My enjoyment of this movie was also greatly enhanced by the fact that I am a huge fan of Robert Rodriguez and am familiar with most of the actors. I loved the fact that Danny Trejo finally got a starring role. This will probably be the only one he ever gets. I fondly remember Tom Savini, the Crazy Babysitter Sisters, and the Doctor from Planet Terror and am glad they all showed up again. Cheech Marin is consistently funny as a gun-toting priest that tapes confessions and drinks communal wine. And it’s about time somebody put an eye-patch on Michele Rodriguez, dressed her in black leather, and gave her a big fucking gun. What I missed however was a cameo by Quentin Tarantino. Ever since his stand-out role in “Planet Terror” as Rapist #1 I’ve had a renewed appreciation for his acting ability, at least in roles where he’s a psycho villain. It would have been cool if say, he played the Mexican/Samurai drug lord instead of Steven Segal, who didn’t do that hot of a job in this movie.
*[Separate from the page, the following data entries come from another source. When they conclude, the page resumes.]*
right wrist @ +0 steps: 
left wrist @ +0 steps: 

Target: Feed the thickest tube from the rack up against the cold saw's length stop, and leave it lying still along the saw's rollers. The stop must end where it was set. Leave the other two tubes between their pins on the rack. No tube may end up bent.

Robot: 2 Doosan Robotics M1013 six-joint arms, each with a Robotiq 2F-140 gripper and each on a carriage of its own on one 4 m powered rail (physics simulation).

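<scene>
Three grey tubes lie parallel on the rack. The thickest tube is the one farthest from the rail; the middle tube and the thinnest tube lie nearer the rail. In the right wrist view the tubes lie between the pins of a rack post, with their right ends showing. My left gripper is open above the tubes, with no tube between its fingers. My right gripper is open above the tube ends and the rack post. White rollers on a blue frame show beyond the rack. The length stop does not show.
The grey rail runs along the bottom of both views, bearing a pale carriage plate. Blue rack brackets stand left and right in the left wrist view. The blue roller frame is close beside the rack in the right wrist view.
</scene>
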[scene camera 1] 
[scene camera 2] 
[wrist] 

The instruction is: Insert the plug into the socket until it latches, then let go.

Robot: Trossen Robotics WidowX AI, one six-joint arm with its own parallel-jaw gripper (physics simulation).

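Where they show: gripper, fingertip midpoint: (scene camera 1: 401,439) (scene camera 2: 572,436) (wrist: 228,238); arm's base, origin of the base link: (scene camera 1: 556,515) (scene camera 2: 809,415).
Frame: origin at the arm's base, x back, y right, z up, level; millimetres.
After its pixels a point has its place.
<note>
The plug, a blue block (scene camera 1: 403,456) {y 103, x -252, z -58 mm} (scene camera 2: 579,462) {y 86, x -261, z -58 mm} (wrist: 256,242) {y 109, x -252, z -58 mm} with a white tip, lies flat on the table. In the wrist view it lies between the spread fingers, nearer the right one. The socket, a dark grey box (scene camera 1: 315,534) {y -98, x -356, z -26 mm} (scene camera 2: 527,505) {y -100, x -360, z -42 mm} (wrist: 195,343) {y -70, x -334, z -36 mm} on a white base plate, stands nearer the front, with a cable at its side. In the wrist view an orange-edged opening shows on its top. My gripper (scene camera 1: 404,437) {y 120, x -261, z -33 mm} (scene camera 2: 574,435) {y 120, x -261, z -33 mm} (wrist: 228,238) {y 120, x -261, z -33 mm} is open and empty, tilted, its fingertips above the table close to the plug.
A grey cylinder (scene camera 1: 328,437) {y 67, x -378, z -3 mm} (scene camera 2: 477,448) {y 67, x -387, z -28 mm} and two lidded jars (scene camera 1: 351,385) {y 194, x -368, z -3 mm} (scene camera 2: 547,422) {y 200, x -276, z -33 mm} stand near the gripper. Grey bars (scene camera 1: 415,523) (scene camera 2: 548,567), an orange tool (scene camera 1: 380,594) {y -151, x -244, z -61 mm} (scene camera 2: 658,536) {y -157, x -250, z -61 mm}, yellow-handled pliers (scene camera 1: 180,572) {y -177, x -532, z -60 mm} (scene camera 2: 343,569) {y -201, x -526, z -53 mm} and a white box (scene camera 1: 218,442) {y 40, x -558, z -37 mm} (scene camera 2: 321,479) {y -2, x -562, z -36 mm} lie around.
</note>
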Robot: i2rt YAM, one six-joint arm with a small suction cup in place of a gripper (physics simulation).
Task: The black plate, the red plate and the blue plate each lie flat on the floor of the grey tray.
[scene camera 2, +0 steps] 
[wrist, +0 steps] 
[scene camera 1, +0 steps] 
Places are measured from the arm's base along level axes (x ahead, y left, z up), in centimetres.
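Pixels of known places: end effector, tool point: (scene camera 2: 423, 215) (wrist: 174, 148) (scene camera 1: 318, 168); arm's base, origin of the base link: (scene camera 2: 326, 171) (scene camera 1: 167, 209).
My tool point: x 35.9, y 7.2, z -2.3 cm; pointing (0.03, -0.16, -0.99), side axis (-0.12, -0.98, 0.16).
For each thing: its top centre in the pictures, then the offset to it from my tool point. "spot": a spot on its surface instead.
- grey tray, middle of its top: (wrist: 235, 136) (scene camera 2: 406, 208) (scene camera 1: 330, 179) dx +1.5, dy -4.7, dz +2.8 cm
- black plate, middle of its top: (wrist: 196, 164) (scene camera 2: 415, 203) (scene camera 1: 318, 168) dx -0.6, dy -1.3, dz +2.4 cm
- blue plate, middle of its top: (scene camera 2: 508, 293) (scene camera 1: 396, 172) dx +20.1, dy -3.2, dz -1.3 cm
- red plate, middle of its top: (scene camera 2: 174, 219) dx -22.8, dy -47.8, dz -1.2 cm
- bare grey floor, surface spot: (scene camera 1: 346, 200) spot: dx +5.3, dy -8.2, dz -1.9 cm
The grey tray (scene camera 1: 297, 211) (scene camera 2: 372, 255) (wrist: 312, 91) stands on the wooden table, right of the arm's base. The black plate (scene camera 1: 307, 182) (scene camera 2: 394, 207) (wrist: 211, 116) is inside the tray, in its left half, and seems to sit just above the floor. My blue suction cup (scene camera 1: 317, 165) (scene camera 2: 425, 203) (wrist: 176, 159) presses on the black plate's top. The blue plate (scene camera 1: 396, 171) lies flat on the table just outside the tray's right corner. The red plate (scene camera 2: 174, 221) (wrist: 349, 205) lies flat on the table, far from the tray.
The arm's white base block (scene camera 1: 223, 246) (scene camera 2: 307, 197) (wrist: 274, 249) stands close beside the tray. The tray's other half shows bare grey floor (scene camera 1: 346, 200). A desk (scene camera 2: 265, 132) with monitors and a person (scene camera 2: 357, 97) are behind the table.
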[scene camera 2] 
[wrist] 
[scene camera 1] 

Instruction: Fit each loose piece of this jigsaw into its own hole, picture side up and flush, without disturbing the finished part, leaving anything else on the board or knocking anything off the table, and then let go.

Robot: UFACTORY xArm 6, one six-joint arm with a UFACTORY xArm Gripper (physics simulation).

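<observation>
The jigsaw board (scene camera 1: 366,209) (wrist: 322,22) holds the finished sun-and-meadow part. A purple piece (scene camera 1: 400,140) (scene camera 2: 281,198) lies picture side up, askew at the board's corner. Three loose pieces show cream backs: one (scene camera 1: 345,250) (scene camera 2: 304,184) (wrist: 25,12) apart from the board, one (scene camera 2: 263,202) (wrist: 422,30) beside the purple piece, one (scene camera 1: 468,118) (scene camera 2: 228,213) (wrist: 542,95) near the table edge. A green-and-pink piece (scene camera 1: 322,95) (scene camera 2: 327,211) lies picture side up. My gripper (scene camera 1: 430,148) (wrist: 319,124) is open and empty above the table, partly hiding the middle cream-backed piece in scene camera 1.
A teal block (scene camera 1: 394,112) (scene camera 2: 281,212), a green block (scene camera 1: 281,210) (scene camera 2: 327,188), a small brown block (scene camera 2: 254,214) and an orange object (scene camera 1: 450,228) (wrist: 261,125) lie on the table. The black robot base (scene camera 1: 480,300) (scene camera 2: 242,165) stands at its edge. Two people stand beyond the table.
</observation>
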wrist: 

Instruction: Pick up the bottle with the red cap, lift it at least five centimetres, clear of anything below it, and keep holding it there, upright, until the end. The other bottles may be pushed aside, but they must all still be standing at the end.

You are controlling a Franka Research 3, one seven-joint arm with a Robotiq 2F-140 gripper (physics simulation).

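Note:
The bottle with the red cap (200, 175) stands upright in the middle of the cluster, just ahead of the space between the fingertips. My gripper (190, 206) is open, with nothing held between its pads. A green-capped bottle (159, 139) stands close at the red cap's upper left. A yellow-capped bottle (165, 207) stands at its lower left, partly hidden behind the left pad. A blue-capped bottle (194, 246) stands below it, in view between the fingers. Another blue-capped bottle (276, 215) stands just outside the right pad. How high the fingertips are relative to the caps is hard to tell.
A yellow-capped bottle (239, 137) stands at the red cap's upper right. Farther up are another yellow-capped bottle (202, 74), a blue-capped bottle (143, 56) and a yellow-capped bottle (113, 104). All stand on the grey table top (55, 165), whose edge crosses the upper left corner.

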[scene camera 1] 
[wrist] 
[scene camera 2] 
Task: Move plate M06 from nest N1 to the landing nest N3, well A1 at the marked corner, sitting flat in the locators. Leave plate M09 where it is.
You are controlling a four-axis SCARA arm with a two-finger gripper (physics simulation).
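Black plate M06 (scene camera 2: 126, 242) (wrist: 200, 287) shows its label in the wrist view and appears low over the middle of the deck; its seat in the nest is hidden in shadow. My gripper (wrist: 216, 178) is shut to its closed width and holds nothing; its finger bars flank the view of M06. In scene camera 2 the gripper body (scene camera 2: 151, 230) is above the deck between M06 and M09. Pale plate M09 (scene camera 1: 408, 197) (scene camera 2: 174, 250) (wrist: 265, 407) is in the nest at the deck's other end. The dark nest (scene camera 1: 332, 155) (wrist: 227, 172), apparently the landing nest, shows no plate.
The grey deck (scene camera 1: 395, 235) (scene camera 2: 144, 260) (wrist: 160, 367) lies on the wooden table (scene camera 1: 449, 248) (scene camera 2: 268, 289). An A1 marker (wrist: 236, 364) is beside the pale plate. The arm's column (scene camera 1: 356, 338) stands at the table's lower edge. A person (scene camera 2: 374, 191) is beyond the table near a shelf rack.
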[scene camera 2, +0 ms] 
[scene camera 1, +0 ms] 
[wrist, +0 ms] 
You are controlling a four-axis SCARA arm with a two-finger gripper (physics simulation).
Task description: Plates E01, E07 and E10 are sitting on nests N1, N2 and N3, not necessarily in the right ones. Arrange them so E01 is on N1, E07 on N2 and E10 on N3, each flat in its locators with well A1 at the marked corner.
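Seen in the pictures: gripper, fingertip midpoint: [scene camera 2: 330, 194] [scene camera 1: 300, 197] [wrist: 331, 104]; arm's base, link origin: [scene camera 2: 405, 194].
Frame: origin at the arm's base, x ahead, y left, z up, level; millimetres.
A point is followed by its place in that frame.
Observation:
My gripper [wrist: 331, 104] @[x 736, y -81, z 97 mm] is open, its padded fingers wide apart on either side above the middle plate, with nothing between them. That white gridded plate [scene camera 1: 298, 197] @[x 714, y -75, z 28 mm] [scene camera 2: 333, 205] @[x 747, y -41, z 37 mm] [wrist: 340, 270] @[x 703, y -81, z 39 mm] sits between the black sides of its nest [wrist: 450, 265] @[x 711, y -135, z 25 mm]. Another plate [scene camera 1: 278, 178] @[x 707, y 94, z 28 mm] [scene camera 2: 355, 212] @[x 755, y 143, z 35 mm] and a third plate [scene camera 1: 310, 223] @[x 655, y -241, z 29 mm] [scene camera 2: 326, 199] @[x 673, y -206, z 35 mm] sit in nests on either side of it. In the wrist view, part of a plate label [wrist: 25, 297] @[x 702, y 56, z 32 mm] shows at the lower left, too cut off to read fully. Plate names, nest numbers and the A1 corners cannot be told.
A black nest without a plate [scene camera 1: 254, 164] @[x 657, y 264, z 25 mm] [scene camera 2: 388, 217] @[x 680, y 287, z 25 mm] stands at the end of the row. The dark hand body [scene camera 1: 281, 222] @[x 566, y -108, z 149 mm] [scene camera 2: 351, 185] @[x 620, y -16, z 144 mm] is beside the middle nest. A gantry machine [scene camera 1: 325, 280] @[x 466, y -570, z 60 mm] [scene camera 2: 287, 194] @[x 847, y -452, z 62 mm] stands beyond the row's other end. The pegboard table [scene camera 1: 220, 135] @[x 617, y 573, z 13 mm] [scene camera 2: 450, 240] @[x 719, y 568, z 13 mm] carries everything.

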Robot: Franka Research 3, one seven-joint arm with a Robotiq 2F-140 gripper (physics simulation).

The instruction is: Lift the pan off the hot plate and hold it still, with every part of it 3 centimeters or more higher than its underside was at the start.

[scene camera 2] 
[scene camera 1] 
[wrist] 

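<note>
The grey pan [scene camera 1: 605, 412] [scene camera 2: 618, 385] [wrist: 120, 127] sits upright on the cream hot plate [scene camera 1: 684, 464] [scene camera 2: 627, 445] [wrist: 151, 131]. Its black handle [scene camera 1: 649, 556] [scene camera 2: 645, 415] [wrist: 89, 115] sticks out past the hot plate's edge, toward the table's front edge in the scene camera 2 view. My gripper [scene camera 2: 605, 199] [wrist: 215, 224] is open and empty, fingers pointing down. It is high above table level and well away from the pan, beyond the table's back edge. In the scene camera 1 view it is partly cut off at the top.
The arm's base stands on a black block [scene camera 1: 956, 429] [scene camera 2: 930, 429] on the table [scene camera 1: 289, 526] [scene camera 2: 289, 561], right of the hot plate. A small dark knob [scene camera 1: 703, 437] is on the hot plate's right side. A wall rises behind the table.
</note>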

Jessica Alba wasn’t very impressive either although she did have this one great line where she climbed a jalopy and proclaimed to a crowd of Mexican day laborers, “We didn’t cross the border, the border crossed us!” Does that line make sense? Could this possibly be considered “good” writing? Maybe, maybe not. But she shouted it with such fervor and gusto that it was certainly entertaining to watch. It wasn’t boring.